Extracted data entries:
════════════════════

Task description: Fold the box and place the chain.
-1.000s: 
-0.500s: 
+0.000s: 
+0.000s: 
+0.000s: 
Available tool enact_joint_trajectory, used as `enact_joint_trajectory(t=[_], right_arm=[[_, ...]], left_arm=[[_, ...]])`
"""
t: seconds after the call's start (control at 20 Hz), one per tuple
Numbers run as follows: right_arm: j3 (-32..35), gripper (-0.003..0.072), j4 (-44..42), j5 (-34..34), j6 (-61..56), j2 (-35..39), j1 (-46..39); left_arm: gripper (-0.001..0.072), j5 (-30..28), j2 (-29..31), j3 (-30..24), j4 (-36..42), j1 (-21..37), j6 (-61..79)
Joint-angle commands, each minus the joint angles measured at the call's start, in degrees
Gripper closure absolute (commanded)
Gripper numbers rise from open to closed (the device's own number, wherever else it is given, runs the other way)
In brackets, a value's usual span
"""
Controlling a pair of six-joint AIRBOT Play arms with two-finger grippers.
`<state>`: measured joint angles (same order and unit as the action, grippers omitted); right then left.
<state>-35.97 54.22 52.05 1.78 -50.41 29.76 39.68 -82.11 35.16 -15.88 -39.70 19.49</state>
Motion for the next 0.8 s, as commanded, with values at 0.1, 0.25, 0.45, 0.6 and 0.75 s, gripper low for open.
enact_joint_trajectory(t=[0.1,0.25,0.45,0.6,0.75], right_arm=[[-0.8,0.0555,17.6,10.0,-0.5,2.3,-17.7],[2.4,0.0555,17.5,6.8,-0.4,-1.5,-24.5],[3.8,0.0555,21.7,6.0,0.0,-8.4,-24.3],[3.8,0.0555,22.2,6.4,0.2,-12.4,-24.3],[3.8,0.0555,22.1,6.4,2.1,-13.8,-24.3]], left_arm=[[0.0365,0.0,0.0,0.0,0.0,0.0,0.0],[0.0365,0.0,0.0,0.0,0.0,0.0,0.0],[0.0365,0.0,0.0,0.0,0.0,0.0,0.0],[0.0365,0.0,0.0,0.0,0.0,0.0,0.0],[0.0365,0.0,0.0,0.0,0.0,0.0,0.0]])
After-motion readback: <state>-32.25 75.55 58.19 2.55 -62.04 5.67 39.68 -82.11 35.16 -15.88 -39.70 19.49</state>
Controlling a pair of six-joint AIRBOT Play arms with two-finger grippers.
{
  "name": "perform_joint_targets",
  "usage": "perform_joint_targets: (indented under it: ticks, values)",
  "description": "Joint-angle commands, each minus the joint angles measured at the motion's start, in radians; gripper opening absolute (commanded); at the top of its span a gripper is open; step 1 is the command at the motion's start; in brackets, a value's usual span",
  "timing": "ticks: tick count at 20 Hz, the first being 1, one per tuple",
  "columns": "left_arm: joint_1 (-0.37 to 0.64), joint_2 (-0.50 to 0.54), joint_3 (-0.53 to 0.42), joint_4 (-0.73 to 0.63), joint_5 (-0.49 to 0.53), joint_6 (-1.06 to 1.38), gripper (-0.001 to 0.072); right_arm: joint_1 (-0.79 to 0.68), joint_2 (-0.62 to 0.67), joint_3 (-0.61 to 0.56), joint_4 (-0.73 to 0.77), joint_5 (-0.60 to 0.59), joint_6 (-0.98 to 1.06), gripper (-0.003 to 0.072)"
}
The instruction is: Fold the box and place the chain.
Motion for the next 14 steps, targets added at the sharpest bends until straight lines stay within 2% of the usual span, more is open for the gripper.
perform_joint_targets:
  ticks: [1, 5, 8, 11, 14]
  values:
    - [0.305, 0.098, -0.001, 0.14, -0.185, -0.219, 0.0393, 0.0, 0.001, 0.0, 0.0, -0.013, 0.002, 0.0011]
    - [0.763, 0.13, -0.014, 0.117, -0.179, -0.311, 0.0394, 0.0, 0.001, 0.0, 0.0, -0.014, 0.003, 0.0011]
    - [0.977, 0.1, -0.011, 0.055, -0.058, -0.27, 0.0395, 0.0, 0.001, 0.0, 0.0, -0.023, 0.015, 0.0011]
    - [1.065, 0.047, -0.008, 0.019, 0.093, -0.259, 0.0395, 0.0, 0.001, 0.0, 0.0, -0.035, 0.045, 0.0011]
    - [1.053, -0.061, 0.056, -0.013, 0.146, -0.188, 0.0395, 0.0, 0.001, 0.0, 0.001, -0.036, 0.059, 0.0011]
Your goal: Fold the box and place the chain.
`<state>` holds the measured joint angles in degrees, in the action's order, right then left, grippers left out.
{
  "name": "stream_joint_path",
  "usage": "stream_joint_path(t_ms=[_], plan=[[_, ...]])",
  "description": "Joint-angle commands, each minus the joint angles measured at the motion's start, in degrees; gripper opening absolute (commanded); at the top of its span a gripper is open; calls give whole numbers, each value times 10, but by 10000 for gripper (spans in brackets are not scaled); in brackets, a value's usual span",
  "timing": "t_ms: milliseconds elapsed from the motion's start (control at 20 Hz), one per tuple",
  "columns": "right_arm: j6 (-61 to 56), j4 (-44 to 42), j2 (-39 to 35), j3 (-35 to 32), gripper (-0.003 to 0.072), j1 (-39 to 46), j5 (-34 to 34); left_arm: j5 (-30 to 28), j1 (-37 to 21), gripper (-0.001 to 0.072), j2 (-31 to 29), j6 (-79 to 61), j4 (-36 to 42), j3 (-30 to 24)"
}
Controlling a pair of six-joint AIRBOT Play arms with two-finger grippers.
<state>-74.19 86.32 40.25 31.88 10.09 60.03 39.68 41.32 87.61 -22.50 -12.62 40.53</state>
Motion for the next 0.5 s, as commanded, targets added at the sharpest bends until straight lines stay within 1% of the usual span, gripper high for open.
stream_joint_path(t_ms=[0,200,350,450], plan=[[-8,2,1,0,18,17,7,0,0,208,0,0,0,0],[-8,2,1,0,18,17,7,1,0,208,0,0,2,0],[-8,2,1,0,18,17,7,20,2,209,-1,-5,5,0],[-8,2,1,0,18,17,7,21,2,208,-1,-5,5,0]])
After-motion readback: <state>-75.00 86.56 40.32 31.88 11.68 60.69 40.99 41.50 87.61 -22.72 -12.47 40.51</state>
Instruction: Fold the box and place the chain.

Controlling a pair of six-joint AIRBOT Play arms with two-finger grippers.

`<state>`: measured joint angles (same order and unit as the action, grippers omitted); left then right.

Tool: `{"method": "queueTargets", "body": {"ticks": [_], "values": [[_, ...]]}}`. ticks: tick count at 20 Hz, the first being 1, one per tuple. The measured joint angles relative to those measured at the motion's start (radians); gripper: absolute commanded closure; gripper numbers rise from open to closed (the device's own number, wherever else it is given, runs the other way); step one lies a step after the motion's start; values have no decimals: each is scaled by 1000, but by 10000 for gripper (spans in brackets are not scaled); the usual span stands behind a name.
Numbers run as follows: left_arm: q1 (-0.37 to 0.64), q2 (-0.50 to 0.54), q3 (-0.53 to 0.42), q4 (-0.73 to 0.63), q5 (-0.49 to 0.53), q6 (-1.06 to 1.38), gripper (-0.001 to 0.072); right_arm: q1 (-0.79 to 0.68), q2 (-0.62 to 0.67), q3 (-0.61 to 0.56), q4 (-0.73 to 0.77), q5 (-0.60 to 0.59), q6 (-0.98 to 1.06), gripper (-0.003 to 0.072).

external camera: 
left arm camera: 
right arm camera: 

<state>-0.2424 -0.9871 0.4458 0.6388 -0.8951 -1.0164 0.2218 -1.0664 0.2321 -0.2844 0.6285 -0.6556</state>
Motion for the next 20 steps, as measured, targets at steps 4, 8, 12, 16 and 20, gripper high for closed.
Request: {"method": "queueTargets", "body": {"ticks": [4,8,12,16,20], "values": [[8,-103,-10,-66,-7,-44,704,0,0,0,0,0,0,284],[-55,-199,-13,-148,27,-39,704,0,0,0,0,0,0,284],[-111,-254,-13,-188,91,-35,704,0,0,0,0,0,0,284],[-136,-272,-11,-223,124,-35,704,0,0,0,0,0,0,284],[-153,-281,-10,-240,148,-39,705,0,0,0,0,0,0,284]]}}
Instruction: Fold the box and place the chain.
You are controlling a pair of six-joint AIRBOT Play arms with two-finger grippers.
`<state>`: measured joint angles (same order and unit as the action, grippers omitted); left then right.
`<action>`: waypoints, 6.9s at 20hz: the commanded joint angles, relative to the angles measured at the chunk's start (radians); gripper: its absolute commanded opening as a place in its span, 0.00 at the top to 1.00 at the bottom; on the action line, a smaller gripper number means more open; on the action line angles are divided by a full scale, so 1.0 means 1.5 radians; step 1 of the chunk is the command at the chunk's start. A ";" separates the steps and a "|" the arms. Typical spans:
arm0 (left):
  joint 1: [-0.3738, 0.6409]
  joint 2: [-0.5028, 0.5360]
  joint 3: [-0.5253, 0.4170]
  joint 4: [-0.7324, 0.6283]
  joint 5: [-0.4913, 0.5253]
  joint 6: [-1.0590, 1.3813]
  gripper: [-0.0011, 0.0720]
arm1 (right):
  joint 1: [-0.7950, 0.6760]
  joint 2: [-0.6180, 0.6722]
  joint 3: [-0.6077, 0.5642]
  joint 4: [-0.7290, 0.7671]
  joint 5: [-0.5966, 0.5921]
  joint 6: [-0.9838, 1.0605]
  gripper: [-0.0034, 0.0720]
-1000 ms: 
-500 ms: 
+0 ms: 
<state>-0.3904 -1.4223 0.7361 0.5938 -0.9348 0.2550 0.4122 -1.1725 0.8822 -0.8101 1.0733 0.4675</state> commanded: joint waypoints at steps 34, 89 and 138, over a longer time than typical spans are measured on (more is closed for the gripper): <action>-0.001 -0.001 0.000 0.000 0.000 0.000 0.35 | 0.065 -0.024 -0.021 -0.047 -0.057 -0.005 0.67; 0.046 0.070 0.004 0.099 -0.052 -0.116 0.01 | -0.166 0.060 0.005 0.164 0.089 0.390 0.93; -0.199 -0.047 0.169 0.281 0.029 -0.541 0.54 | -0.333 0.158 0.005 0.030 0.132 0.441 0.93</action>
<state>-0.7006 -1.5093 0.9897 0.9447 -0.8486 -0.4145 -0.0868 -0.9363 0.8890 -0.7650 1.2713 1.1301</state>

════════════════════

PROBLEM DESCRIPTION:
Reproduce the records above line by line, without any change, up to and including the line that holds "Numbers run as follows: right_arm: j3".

SOLUTION:
Task description: Fold the box and place the chain.
-1.000s: 
-0.500s: 
+0.000s: 
+0.000s: 
+0.000s: 
Available tool enact_joint_trajectory, used as `enact_joint_trajectory(t=[_], right_arm=[[_, ...]], left_arm=[[_, ...]])`
"""
t: seconds after the call's start (control at 20 Hz), one per tuple
Numbers run as follows: right_arm: j3 (-32..35), gripper (-0.003..0.072), j4 (-44..42), j5 (-34..34), j6 (-61..56), j2 (-35..39), j1 (-46..39); left_arm: gripper (-0.001..0.072), j5 (-30..28), j2 (-29..31), j3 (-30..24), j4 (-36..42), j1 (-21..37), j6 (-61..79)

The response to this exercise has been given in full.